New Delhi: Russian-born tennis star Maria Sharapova admitted to failing a dope test during this year’s Australian Open. Sharapova said she received a letter from the International Tennis Federation (ITF) some days ago informing her that she had failed the test for meldonium. The tennis star’s family doctor had been giving her mildronate, which is also called meldonium, for 10 years as she frequently became sick, had irregular electrocardiogram (ECG) results, a magnesium deficiency and had a family history of diabetes. The 28-year-old may face a four-year ban. As the verdict is awaited, here is a list of 5 international tennis players involved in doping scandals.

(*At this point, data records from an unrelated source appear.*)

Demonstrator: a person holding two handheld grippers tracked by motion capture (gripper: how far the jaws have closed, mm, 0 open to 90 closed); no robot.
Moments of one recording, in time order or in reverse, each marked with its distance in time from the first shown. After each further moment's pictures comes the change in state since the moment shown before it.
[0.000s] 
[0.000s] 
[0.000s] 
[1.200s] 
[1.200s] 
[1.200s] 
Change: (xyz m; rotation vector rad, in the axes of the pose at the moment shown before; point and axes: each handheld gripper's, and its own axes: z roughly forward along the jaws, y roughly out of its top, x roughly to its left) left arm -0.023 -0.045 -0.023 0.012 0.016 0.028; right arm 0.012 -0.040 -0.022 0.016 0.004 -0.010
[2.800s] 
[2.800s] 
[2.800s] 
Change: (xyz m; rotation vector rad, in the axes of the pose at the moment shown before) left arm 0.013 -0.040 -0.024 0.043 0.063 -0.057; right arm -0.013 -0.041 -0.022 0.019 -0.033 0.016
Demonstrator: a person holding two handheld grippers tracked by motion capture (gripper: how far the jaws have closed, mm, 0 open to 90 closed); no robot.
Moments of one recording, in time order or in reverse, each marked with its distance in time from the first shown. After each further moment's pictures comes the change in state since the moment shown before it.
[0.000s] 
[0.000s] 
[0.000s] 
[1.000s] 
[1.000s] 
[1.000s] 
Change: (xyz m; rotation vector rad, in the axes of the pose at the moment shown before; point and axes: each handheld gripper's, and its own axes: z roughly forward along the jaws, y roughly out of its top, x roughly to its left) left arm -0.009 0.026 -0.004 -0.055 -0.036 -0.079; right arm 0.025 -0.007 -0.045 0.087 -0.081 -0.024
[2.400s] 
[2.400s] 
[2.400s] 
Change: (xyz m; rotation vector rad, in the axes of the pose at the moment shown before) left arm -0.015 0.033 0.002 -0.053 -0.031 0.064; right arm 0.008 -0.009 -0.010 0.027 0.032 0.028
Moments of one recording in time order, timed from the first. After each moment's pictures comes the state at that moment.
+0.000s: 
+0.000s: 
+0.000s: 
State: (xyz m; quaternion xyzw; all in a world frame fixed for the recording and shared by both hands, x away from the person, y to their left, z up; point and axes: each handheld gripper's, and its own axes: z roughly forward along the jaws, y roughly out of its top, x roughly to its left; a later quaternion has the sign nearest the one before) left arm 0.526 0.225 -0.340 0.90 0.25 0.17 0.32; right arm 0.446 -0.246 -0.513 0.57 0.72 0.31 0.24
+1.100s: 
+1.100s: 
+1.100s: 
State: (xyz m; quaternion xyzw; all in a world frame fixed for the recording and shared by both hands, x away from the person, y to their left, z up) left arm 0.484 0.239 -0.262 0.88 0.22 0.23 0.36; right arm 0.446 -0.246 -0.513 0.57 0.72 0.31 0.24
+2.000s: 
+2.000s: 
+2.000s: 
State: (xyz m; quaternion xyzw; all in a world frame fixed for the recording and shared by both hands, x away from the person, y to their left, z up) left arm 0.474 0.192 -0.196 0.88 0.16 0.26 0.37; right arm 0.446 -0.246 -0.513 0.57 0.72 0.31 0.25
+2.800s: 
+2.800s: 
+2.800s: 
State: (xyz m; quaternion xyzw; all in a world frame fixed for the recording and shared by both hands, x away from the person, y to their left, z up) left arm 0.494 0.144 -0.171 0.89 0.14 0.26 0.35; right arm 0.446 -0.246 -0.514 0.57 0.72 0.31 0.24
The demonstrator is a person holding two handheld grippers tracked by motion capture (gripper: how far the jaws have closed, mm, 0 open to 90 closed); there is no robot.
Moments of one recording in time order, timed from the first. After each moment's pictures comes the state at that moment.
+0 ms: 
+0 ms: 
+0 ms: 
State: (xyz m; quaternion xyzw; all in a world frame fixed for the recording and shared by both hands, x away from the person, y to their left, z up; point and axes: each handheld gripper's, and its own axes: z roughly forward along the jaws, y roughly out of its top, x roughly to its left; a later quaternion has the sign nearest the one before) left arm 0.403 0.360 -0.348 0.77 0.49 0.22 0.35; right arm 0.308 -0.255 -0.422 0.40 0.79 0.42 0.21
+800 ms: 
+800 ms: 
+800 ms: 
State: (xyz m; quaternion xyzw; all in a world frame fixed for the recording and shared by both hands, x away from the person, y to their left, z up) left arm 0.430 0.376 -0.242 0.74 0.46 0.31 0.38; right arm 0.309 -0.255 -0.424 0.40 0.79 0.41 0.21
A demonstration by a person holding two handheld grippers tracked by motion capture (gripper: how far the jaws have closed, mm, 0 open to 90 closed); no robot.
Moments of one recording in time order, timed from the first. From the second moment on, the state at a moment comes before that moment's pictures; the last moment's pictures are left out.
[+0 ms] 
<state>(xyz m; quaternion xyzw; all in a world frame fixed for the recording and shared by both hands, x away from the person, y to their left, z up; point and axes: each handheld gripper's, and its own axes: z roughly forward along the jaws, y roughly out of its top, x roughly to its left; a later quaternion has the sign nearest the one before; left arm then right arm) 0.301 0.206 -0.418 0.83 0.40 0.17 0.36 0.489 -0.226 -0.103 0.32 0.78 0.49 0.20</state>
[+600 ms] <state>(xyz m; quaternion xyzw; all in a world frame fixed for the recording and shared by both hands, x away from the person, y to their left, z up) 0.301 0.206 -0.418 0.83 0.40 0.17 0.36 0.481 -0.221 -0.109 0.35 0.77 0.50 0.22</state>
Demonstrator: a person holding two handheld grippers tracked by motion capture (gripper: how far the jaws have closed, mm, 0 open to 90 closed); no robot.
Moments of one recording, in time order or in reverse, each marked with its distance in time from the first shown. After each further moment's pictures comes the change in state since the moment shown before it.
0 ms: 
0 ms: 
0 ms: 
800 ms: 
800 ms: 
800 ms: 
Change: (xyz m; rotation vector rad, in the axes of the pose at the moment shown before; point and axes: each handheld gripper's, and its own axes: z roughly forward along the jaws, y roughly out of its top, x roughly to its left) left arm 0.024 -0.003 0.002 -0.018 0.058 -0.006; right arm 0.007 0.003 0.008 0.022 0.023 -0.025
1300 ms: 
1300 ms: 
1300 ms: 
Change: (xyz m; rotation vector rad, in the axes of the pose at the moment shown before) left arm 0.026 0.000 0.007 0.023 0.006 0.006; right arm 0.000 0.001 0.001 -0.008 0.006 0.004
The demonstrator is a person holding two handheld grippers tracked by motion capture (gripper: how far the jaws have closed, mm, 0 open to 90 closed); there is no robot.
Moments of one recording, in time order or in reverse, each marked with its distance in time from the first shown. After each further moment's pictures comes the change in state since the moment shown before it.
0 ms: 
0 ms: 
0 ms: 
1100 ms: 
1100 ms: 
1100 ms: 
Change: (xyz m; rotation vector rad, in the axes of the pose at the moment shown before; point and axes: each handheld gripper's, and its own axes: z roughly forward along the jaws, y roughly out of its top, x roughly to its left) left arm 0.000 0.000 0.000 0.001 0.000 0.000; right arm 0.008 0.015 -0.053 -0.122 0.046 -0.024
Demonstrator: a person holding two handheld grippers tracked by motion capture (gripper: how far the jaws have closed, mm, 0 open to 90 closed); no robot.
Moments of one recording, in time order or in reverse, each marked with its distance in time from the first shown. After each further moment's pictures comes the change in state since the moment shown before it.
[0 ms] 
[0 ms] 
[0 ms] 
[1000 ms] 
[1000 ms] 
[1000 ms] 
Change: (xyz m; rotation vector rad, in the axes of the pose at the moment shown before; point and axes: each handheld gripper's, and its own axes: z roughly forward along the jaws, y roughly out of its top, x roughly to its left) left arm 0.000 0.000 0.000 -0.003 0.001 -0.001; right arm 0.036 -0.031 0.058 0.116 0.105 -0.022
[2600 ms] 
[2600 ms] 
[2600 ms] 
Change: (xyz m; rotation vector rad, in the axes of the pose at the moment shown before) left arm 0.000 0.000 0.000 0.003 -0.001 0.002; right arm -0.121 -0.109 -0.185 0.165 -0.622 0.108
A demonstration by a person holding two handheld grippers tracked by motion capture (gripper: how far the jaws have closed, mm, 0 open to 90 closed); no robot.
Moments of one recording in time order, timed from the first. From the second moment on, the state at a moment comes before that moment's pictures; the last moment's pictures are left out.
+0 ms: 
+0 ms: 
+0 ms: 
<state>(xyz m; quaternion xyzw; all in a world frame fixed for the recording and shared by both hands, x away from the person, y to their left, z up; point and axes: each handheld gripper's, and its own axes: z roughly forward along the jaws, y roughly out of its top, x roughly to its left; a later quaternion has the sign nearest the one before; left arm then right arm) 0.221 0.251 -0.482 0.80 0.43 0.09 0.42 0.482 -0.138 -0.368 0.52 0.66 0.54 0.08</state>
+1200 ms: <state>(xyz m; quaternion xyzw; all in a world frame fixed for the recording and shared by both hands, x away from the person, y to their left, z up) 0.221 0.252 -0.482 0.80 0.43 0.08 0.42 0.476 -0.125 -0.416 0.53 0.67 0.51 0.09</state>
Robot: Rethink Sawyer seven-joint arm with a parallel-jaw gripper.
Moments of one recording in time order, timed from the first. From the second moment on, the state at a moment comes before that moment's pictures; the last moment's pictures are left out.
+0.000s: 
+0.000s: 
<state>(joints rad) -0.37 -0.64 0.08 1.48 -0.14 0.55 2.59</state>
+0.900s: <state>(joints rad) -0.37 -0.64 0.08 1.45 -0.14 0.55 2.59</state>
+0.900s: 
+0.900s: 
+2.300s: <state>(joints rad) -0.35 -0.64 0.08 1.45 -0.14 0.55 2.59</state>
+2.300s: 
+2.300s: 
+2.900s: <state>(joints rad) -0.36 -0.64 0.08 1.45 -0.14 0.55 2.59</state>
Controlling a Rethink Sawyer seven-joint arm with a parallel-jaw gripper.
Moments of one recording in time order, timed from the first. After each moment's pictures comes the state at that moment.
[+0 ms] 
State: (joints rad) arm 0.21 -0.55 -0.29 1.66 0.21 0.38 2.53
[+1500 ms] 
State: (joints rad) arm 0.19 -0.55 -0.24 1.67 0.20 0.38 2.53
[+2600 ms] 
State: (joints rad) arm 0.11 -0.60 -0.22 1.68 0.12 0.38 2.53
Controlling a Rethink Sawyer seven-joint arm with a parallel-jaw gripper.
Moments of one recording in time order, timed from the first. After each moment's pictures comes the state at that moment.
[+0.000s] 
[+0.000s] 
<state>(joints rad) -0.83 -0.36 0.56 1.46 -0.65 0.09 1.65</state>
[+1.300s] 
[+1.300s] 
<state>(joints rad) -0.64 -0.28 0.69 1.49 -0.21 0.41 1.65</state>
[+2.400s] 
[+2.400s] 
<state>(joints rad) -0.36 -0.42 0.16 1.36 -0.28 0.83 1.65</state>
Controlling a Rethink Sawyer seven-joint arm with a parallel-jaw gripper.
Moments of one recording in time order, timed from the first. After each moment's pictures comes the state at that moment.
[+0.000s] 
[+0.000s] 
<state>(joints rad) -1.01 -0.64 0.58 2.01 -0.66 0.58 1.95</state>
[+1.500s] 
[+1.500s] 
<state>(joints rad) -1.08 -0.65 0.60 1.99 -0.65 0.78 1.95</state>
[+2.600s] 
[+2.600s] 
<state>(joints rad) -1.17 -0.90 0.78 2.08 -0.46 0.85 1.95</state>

1.Marin Cilic: The Croatian was given a nine-month ban in 2013 after the International Tennis Federation (ITF) said traces of the banned stimulant nikethamide were found in a sample he gave at a tournament in Munich. Cilic claimed the failed test was a result of taking over-the-counter glucose tablets, but argued only a by-product of the banned substance had been found. He took his case to the Court of Arbitration for Sport (CAS) and the ban was reduced to four months. Cilic won his first grand slam title at the US Open the following year.

2.Viktor Troicki: The Serbian professional tennis player figured in another recent and controversial case. On 25 July 2013, Troicki was banned from playing tennis for 18 months, for failing to provide a blood sample at the Monte-Carlo Masters event. However, the suspension was reduced on appeal to one year, meaning he could play from 15 July 2014. After the Court of Arbitration for Sport announced its decision, Troicki, who had hoped his suspension would be overturned, said that he has “no idea about what to do now or where to go. I hope somehow I will be able to fight back."

Troicki refused to take a blood test claiming he was feeling unwell and had a phobia of needles. Troicki vociferously maintained his innocence, claiming he had been told by the doping control officer he could take the test the following day. Novak Djokovic spoke out in an impassioned defence of his friend, calling it an injustice and claiming he had lost faith in the system.

3.Martina Hingis: The Swiss professional tennis player admitted in November 2007 that she had tested positive for cocaine during the summer Wimbledon Championships held that year. But the Swiss, a winner of five grand slam titles and the youngest world No 1 in history when she was 16, maintained her innocence, claiming she had never used the recreational drug. Hingis was banned for two years in January 2008 after an independent tribunal confirmed the doping offence. The International Tennis Federation (ITF) said in a statement that the 27-year-old Swiss would also forfeit the ranking points resulting from the previous year’s Wimbledon championships and $129,481 in prize money. Hingis said she had “no desire to spend the next several years of my life reduced to fighting against the doping officials."

4.Andre Agassi: The American tennis player and former World No. 1 was one of the game’s most dominant players from the early 1990s to the mid-2000s. Agassi is an eight-time grand slam champion and the first male player to win all four major tournaments on three different surfaces - hard, clay and grass. In November 2009, Agassi admitted in his autobiography Open that he used and tested positive for methamphetamine in 1997.

5.Greg Rusedski: The former British number one was among a number of players to test positive for the steroid nandrolone in 2003. He was cleared of wrongdoing after a tribunal ruled he, along with the other players, had taken the drug inadvertently in contaminated pills handed out by ATP trainers.